* **Aim of the exercise**: Return only those lines of the records below in which "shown" appears.

* **Exercise input**:
((
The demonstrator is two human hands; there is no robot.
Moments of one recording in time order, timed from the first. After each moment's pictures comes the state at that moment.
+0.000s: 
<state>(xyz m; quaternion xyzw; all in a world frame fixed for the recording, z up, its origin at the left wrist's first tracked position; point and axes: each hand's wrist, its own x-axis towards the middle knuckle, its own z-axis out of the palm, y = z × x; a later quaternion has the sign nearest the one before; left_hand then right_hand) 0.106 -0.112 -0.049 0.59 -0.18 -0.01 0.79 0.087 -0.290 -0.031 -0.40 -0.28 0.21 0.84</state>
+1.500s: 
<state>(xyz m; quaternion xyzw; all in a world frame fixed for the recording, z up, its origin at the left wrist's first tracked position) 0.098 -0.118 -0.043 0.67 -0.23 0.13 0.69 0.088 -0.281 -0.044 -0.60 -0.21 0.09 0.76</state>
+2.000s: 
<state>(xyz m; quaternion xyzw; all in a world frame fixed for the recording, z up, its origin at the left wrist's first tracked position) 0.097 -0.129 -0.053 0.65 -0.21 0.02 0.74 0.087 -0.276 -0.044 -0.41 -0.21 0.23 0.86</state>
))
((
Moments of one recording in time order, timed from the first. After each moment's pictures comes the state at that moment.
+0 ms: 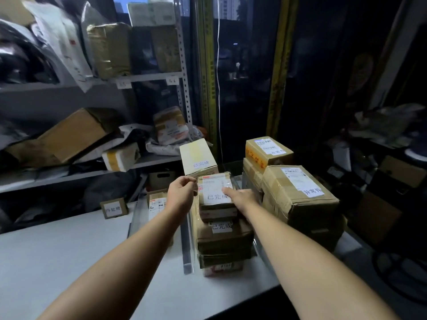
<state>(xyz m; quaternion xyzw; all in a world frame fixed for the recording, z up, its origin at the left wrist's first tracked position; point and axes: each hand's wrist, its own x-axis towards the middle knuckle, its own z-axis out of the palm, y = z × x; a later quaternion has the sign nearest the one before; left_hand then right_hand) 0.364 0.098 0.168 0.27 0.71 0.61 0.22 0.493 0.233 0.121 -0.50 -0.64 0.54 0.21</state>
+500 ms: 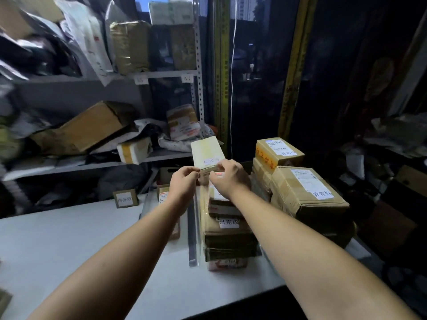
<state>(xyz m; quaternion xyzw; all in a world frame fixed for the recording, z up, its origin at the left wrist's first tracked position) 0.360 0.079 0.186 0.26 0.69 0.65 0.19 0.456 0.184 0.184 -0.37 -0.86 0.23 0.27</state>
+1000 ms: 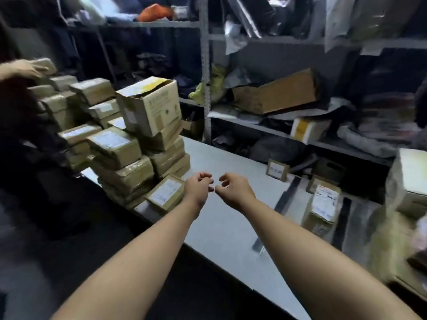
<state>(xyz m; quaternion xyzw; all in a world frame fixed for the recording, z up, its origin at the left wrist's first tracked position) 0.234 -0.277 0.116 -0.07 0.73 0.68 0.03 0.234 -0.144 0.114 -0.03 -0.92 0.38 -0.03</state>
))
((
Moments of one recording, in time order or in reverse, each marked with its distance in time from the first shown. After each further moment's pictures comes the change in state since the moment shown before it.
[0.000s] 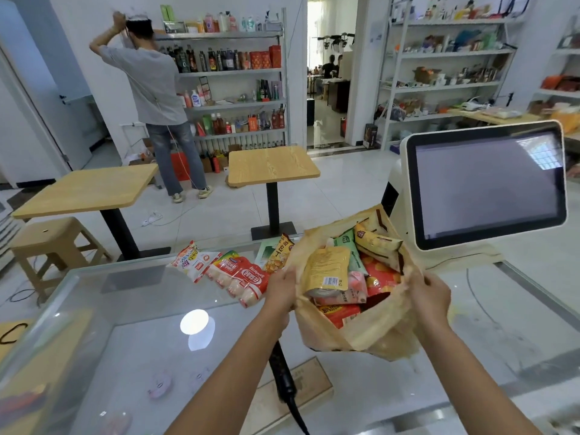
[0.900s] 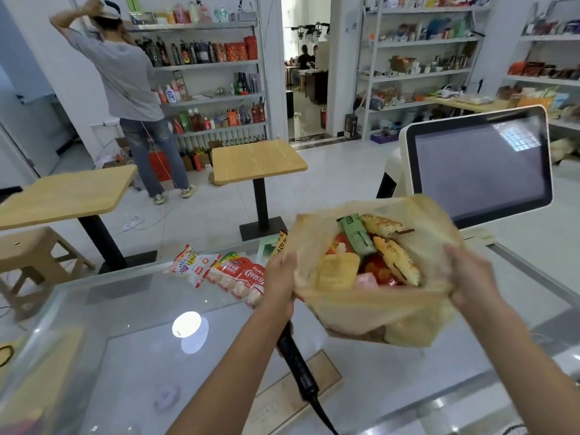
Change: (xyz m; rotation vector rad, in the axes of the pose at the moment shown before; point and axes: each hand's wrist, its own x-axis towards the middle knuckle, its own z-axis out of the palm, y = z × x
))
* **Exercise result**:
Moments of one recording, in time order or in reverse, each marked with its distance in time from the first shown. After each further moment's pictures comes the change in state since the moment shown before it.
Change: (xyz m; rotation vector rad, in the axes of the pose at the moment shown before; point and axes: each hand's wrist, its own x-axis towards the middle knuckle, its own z-axis out of the palm, y = z × x

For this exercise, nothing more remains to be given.